Being a lazy embedded software engineer has several advantages, like being able to control every gadget in your house from your couch. Needless to say, you also remotely log in to the several boxes spread around the house.
However, if you happen to be using a windows machine (e.g. a laptop, you are on your couch of course... and only because your smartphone probably does not have a capable enough client just yet) to log in to a unix box and desire to partake in the advantages a GUI offers (all you ssh console people, the GUI is a major advancement, so get with the times already!), then you have to contend with the beast known as VNC.
if you are on a Ubuntu machine (yes, no self-respecting engineer has only a windows machine.. it will, at the very least, dual-boot in to Linux), then ubuntu's Remote Desktop works splendidly.

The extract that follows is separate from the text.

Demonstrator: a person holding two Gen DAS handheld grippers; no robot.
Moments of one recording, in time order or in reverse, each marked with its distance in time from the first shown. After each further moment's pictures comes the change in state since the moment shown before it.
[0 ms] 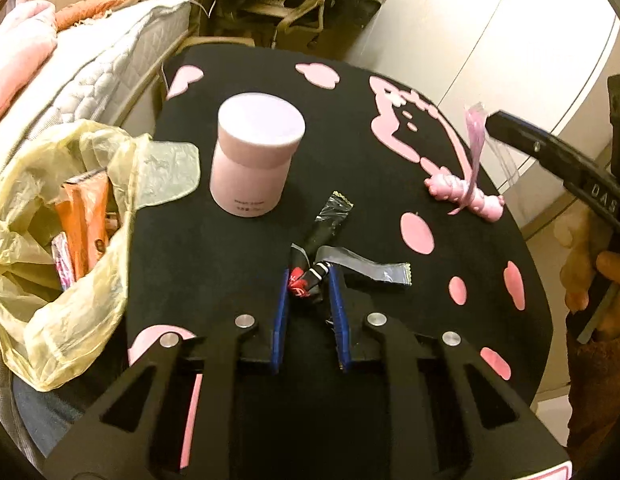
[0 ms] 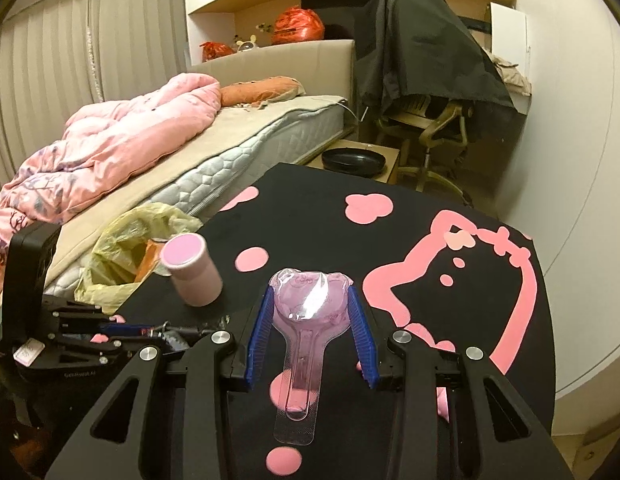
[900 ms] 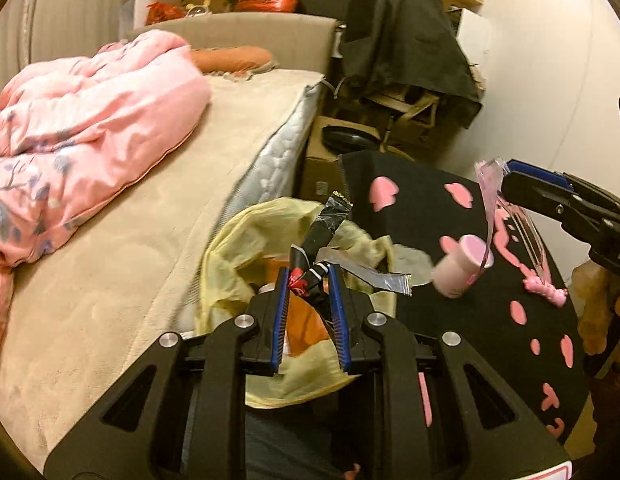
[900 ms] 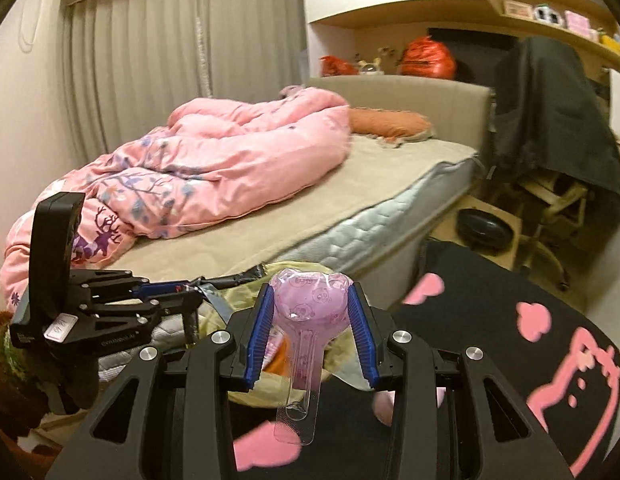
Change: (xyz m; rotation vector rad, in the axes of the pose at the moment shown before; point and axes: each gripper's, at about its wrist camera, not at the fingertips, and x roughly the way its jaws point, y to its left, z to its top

However, if you are ssh-ing over the "nekked inter-webs" then VNC is your only option. and that blows.
Or so I used to think, before running into FreeNX. Google, thou truly art a friend! FreeNX blows VNC completely out of the water. No more need to juggle between Hextile, CoRRE, Tight and other sub-par encodings. No more jiggling of the colormaps, image quality and compression levels only to have the entire processor reduced to competing with molasses, and failing.
also ALT +TAB works! Though it does require one keystroke to enable: "CTRL + ALT + K"
Thanks Mark!
Adios VNC-viewer / REAL VNC. you suck. Hello, FreeNX!
1 comment:
though in all fairness, I still have real use for UltraVNC on my Windows Vista laptop. Vista Home Premium does NOT include remote desktop, so UltraVNC is a very viable solution.
there is a minor hitch with using UVNC with UAC enabled though: you have to log in as an administrator and set a VNC server password. Once you do that, it's a breeze.